By Ben Carter
Radio 4's Money Box
Investors face losing their homes
Hundreds of elderly people could face the prospect of having to sell their homes after an investment marketed as medium risk went badly wrong.
Some have lost as much as a quarter of million pounds after investing in geared traded endowment policies
The Financial Ombudsman Service has already upheld numerous complaints for mis-selling.
As a result a group of investors are taking legal action to try and get full compensation for their losses.
Endowments typically sit alongside a mortgage and are designed to pay it off but in these cases the gearing element means that money is borrowed for the investment - sometimes twice over, which with charges can wipe out any return the investment makes but the debt still has to be repaid.
Brenda Hudson invested in one of these policies in 2005 but by 2007 the plan was in "failure" stage and her current debt of over £170,000 is still growing with no means of repayment:
"The pressure is great, the bank has written to us and reminded us that we have considerable debt to them which they want repaying. Our fear is we shall be forced to sell our homes in order to get rid of our debt to the mortgage lenders."
Brenda's complaint for mis-selling is currently being assessed by the Financial Ombudsman Service. They have upheld many similar complaints about the same product. But the Ombudsman can only enforce a pay-out of £100,000 and the majority of claims are for more than that amount.
Their solicitor Gareth Fatchett is seeking compensation from Mint Financial Services who sold many of the plans. He says they have a good case:
"In the cases that I'm seeing the explanation of risk is down-played."
"The returns would have to be fantastical, they'd have to very big returns indeed to actually get a neutral position."
Mint Financial Services are now a part of the Intrinsic Group. Its communications manager, Ben Howell said:
"We take our responsibilities to our clients extremely seriously, and we will work with and accept the findings of the Ombudsman in all cases. However, as some of these are ongoing cases, we feel unable to comment further at this point."
The plans were created by Integrity Financial Solutions who went into liquidation in October 2009. They were part of the UK Integrity Group - their Chief Executive Iain Stamp told the programme that they had made the risks clear.
"I don't believe fantastical assumptions were made. The majority of investors are still enjoying returns from their investment."
He added that he thought the financial advisers who sold the plans should be the ones facing questions.
A marketing CD given to IFA's by Integrity showed an example where a client purchasing £388,000 of traded endowment policies would secure an initial commission of over £19,000 for their financial advisor.
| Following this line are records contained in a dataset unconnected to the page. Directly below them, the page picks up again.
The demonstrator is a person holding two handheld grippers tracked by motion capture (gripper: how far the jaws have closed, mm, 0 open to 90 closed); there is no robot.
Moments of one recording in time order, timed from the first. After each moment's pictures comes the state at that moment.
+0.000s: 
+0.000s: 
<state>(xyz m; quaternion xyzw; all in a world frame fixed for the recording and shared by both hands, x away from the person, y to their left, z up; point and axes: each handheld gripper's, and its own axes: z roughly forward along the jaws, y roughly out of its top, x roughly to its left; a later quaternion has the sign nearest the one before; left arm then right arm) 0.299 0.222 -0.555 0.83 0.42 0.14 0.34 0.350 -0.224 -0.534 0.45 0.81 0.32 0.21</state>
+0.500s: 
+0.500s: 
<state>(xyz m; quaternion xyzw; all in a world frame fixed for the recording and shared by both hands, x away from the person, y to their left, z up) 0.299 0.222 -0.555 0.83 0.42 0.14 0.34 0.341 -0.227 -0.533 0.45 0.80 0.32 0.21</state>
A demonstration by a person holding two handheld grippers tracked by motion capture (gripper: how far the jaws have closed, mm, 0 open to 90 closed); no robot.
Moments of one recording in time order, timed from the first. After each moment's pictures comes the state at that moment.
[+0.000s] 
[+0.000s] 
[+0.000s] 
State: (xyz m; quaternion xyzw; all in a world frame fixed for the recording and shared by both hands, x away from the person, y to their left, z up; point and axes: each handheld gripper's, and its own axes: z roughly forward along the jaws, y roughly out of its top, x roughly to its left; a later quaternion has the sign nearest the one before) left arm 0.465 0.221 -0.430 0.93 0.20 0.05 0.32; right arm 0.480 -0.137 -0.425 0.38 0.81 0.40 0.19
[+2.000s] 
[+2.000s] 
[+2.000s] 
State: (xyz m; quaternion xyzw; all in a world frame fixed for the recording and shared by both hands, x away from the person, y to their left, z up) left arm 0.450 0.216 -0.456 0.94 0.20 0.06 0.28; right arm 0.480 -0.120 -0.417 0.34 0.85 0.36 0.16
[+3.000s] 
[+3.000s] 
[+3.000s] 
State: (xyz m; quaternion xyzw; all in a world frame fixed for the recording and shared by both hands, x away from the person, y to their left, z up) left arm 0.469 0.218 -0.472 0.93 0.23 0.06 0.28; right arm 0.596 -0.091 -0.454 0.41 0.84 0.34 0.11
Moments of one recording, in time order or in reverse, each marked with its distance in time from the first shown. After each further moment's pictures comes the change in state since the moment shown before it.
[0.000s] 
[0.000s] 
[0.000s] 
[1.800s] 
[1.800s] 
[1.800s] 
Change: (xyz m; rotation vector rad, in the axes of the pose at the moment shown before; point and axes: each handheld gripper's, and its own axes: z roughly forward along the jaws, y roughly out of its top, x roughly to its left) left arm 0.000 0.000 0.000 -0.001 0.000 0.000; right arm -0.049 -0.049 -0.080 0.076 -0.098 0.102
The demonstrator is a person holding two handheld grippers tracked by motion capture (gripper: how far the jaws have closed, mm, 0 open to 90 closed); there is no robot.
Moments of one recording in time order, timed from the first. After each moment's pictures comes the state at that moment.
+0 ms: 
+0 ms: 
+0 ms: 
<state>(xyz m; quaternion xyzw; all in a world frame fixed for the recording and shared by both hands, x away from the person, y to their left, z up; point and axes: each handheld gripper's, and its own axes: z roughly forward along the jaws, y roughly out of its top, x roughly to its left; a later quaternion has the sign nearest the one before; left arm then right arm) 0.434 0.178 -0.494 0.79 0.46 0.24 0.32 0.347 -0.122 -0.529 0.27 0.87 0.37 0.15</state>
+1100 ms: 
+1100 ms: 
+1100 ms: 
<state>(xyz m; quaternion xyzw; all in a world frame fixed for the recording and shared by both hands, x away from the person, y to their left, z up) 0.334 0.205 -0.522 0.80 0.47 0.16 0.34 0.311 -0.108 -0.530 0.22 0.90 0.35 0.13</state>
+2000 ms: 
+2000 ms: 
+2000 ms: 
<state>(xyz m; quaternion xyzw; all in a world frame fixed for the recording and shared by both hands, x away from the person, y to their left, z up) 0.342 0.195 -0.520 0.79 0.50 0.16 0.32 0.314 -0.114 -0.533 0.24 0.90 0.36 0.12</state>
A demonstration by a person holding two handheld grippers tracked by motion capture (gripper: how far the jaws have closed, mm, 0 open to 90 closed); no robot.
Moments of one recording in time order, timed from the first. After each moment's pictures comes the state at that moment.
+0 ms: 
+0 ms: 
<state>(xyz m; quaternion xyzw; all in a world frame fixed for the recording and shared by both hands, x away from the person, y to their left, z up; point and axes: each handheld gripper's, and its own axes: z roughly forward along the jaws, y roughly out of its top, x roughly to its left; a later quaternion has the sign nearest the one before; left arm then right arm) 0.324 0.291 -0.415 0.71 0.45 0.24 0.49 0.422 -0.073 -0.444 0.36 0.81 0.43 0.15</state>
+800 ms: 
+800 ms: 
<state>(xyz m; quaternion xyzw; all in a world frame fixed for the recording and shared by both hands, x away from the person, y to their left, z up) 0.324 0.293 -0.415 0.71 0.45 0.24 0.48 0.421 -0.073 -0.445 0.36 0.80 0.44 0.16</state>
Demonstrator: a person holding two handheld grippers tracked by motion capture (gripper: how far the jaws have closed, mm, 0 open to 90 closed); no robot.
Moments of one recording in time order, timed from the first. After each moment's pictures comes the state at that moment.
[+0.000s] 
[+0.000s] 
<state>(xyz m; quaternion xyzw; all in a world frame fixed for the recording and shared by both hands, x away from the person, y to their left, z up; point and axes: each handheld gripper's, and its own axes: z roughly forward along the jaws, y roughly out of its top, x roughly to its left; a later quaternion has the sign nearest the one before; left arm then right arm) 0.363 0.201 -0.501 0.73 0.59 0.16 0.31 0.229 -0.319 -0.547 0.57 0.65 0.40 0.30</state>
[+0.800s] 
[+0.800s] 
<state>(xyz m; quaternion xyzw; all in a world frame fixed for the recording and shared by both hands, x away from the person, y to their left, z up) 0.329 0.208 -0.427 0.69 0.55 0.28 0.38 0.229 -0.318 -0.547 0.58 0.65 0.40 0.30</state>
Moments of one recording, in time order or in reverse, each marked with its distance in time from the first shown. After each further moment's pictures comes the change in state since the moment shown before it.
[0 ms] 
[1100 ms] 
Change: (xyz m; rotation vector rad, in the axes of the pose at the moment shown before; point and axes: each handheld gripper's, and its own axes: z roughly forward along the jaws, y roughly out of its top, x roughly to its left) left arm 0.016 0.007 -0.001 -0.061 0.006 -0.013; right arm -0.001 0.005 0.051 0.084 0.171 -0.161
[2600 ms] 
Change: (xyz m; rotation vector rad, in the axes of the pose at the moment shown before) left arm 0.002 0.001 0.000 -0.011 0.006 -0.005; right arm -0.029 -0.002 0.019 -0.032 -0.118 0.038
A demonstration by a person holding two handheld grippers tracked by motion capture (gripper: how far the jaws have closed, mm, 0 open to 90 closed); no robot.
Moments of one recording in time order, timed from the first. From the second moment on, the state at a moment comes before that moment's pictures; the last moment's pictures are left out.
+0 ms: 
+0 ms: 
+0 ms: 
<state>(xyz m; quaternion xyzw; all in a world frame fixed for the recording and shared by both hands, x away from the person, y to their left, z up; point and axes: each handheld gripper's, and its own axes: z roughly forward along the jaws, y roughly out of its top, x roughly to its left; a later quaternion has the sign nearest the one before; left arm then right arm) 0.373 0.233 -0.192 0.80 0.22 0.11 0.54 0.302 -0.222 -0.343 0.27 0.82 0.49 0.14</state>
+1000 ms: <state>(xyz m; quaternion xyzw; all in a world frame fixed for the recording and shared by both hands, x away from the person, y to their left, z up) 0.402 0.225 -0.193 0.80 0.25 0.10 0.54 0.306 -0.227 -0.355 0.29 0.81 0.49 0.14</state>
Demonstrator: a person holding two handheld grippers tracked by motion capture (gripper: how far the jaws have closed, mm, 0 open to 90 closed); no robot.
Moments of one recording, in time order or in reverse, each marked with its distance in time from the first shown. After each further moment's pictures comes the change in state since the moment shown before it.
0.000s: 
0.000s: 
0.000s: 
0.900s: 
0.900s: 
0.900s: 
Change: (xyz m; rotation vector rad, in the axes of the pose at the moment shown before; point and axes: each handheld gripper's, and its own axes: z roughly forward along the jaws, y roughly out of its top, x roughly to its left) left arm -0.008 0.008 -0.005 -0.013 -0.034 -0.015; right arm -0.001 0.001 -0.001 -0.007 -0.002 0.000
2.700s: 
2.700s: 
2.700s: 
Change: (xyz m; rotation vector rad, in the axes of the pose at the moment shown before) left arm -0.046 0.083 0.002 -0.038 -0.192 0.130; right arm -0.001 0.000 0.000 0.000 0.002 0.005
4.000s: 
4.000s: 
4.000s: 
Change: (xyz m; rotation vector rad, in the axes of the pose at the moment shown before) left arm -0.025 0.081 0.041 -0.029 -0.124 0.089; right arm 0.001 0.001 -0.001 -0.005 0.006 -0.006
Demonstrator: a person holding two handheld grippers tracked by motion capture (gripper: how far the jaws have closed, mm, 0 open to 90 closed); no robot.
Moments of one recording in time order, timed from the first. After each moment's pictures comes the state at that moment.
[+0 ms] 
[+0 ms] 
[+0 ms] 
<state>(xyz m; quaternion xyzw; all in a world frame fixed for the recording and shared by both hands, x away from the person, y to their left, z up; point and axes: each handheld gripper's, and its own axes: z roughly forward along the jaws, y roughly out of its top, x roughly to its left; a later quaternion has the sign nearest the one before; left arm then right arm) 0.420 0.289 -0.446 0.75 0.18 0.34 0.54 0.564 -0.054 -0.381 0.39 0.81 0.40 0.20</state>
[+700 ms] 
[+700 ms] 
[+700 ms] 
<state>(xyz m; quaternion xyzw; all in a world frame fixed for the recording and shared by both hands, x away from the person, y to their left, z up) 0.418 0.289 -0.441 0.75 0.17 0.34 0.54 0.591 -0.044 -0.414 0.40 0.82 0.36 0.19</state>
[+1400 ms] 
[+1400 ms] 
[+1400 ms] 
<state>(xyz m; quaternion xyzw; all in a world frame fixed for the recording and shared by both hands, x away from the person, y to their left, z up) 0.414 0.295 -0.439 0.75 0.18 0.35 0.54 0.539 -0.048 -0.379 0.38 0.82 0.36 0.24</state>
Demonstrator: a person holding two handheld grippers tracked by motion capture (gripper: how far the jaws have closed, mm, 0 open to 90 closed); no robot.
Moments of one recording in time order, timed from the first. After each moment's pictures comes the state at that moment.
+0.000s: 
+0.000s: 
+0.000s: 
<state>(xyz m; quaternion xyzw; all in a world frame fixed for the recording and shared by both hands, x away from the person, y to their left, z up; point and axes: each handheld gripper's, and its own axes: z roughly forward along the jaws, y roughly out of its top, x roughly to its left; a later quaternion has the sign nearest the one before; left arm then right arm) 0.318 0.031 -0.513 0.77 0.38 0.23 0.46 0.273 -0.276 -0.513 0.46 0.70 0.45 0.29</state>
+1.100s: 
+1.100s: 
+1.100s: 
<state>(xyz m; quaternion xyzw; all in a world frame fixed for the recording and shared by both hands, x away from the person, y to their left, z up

Bank of Scotland who provided the borrowing for a number of investors issued a statement saying:
"We appreciate that some customers, all of whom received independent financial advice, are concerned about the performance of their product and the impact on their debt position.
Any customers who find they are in financial difficulties should let us know as soon a possible and we will consider their position sympathetically."